Vitamin B12 is a micronutrient (a component that is found in very micro- amounts) classified as priority 'Group 1' for lactating women. This group includes nutrients, whose low intake by a breastfeeding mother, can manifest in low milk vitamin B12 levels, which in turn can cause a deficiency in the infant. .low Vitamin B-12 in breast milk, can lead to further infant stores depletion, and can have undesirable health and developmental effects on the breastfed baby. Increasing maternal vitamin B12 intake can improve its levels in breast milk.
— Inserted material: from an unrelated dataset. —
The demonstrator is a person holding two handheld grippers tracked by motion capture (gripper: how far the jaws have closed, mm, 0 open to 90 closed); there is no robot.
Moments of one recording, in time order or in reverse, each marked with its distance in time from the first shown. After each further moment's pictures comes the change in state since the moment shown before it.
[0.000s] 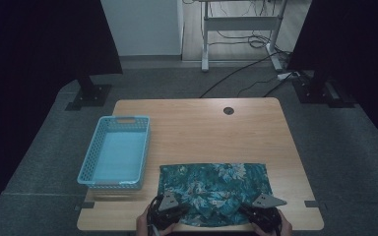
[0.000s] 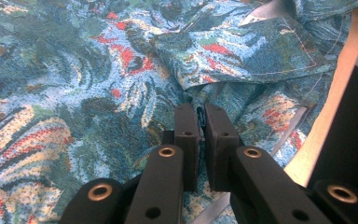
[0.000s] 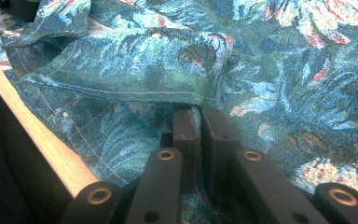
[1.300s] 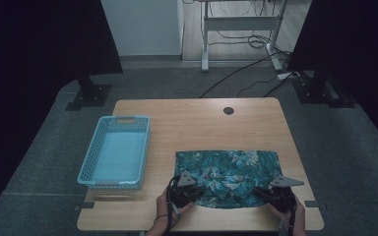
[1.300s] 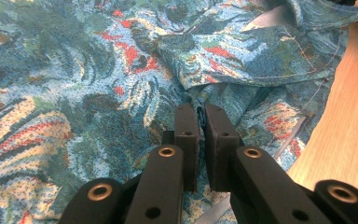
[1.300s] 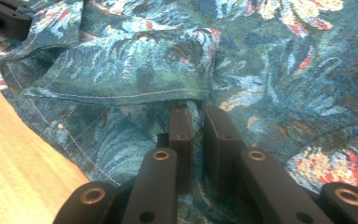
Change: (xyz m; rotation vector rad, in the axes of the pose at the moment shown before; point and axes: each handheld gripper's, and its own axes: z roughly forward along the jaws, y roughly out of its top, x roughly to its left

Vitamin B12 (cobalamin), functions as a cofactor of critical enzymes in the synthesis of the nerve myelin and thus is important for nervous system function. Infants’ B12 stores at birth, located in their liver normally last for the first few weeks of life, after which, infants receive this vitamin from breast milk. Inadequate vitamin B12 in breast milk can lead to infants’ storage depletion, which in turn may lead to undesirable developmental and health outcomes to the developing child, predominantly in the second half of the first year of life.
Clinical vitamin B12 deficiency in breastfed babies are very rare, and usually are limited to cases in which a prolonged nutritional deficiency was present prior to clinical manifestation of the deficiency. Signs and symptoms of clinical vitamin B12 deficiency in infants include vomiting, anemia, failure to thrive, hypotonia (low muscle tone), poor infant growth and developmental delay/regression. Cases of exclusively breast fed infants that present with severe symptoms of vitamin B-12 deficiency are very rare and only appear following a prolonged extreme deficiency. A sub-clinical vitamin B12 deficiency (in which vitamin levels are below the recommended level, yet clinical signs are not apparent) or inadequate Vitamin B12 intake by breastfeeding mothers, are frequent, although the health consequence of these conditions is yet unknown.
Early detection of suboptimal vitamin B12 levels in breast milk is important for deficiency prevention and adequate storage maintenance, for your baby’s optimal development.


GLOBAL TRENDS – WHERE ARE U?
Vitamin B-12 deficiency and subclinical deficiency are common globally, including industrial and western countries, including Europe. Moreover, modern lifestyles and current diet trends, account for inadequate animal food sources in lactating women’s diet, leading to lower than recommended vitamin B12 daily intakes.
A true deficiency or a marginal vitamin B12 status is prevalent when intake of animal food sources (such as meat, egg, fish and dairy) is low. Risk of a B-12 deficiency is not limited to those following strict vegetarian or vegan diets, but is also apparent in women whose intake of meat is low.
According to the National Academy of Press, the B12 in mother's milk is more affected by current maternal B12 intake rather than mother's vitamin B12 liver stores.